**WHAT THE TASK REQUIRES:** Please give back the listing exactly as it reads.

*** LISTED ENTRIES

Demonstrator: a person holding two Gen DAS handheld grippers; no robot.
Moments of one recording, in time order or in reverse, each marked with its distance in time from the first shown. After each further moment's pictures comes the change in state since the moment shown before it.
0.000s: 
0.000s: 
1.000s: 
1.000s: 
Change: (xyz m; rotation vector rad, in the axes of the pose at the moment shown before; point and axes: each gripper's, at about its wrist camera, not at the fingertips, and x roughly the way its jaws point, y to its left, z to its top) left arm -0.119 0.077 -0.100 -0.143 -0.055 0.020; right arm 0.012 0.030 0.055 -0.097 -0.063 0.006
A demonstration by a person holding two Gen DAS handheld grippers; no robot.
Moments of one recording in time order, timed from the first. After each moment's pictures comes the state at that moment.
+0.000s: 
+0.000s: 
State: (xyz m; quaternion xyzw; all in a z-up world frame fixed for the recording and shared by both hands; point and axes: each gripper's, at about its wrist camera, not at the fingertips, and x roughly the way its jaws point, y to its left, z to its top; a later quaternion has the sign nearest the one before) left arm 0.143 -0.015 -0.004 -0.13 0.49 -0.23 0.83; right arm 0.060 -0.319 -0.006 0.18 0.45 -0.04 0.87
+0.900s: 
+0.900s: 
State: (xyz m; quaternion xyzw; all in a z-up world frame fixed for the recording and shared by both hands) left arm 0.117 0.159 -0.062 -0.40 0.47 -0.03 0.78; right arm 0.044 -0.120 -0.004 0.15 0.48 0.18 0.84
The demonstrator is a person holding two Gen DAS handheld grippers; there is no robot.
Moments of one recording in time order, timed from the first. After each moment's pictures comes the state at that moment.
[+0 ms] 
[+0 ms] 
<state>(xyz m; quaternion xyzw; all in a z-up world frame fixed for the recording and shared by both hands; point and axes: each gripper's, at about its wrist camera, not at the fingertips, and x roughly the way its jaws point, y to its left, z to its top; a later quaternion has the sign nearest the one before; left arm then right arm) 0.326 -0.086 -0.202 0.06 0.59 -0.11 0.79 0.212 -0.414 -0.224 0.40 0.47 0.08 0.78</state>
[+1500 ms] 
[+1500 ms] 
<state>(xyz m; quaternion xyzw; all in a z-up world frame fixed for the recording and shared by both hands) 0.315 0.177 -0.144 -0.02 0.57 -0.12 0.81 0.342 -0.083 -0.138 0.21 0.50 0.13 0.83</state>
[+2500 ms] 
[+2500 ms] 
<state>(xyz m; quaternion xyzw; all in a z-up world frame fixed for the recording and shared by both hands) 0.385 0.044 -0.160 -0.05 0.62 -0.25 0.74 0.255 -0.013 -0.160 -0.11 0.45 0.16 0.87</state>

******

**RESPONSE FOR THIS EXERCISE:**
Demonstrator: a person holding two Gen DAS handheld grippers; no robot.
Moments of one recording, in time order or in reverse, each marked with its distance in time from the first shown. After each further moment's pictures comes the change in state since the moment shown before it.
0.000s: 
0.000s: 
1.000s: 
1.000s: 
Change: (xyz m; rotation vector rad, in the axes of the pose at the moment shown before; point and axes: each gripper's, at about its wrist camera, not at the fingertips, and x roughly the way its jaws point, y to its left, z to its top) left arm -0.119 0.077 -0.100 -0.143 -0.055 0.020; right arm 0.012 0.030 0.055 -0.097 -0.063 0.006
A demonstration by a person holding two Gen DAS handheld grippers; no robot.
Moments of one recording in time order, timed from the first. After each moment's pictures comes the state at that moment.
+0.000s: 
+0.000s: 
State: (xyz m; quaternion xyzw; all in a z-up world frame fixed for the recording and shared by both hands; point and axes: each gripper's, at about its wrist camera, not at the fingertips, and x roughly the way its jaws point, y to its left, z to its top; a later quaternion has the sign nearest the one before) left arm 0.143 -0.015 -0.004 -0.13 0.49 -0.23 0.83; right arm 0.060 -0.319 -0.006 0.18 0.45 -0.04 0.87
+0.900s: 
+0.900s: 
State: (xyz m; quaternion xyzw; all in a z-up world frame fixed for the recording and shared by both hands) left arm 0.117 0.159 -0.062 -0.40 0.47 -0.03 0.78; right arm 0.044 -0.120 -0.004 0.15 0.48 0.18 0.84
The demonstrator is a person holding two Gen DAS handheld grippers; there is no robot.
Moments of one recording in time order, timed from the first. After each moment's pictures comes the state at that moment.
[+0 ms] 
[+0 ms] 
<state>(xyz m; quaternion xyzw; all in a z-up world frame fixed for the recording and shared by both hands; point and axes: each gripper's, at about its wrist camera, not at the fingertips, and x roughly the way its jaws point, y to its left, z to its top; a later quaternion has the sign nearest the one before; left arm then right arm) 0.326 -0.086 -0.202 0.06 0.59 -0.11 0.79 0.212 -0.414 -0.224 0.40 0.47 0.08 0.78</state>
[+1500 ms] 
[+1500 ms] 
<state>(xyz m; quaternion xyzw; all in a z-up world frame fixed for the recording and shared by both hands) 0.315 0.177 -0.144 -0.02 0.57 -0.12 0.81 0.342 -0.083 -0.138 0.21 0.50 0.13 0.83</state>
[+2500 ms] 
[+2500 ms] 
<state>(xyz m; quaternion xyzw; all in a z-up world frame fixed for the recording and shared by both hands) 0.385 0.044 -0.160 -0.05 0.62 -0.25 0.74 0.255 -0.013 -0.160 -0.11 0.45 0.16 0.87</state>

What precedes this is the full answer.